Avoiding the conversation — because telling someone what you actually need feels harder than just... not. Our culture doesn't give women a lot of practice advocating for their own pleasure, so faking becomes the path of least resistance.

Internalized shame — if you've absorbed the message that taking a long time to orgasm is inconvenient, or that needing specific stimulation is demanding, you might fake it just to get out of the situation without feeling like a burden.

Habit — after enough repetitions, performance becomes automatic. Some women describe reaching a point where they weren't even consciously choosing to fake; it had just become what they did.

Psychologist Dr. Laurie Mintz, author of Becoming Cliterate, has written extensively about how these patterns compound over time. When you fake consistently, you train your partner to keep doing whatever they were doing — because they think it's working. You also train yourself to disconnect from your own body during sex, which makes genuine pleasure harder to access.

Unlearning the Performance

Here's the part that nobody makes easy enough: stopping is not just about deciding to stop. It requires rebuilding a relationship with your own body and renegotiating how you communicate with partners. That's real work. But it's worth doing.

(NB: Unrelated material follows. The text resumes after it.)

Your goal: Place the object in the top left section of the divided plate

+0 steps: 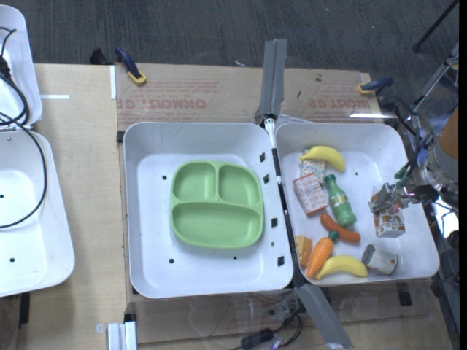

Start with yourself. Genuine sexual expression requires knowing what you actually feel. Solo exploration — masturbation, vibrators, whatever works for you — is not a consolation prize. It's research. If you don't know what your body responds to, you can't communicate it to anyone else.

Lower the stakes on the conversation. You don't have to announce "I've been faking for six months" in the middle of sex. You can introduce new things gradually. "I really like when you..." is a low-pressure entry point that redirects without accusation.

Reframe what sex is for. If you've been operating under the assumption that sex ends when your partner finishes, or that your orgasm is a bonus rather than a goal, that belief is worth examining. Your pleasure is not an afterthought. It's not a performance. It's the point.

Give yourself permission to not finish. Counterintuitively, removing the pressure to orgasm can actually make orgasm more accessible. If you're not performing, you're present. And presence is where real sensation lives.

Consider therapy or sex counseling. For women who have been performing for a long time, reconnecting with authentic sexual response can bring up complicated feelings. That's okay. There are professionals who specialize in exactly this, and it's not a sign that something is wrong with you.

The Radical Act of Feeling What You Actually Feel

Faking pleasure has always been a rational response to an irrational situation — a world that never quite made space for women's authentic sexual experience. The history is real. The conditioning is real. The social pressure is real.

But so is your body. So is your capacity for genuine pleasure. And so is the possibility of sex that's actually, honestly, for you.

The performance had its reasons. You don't have to keep giving it.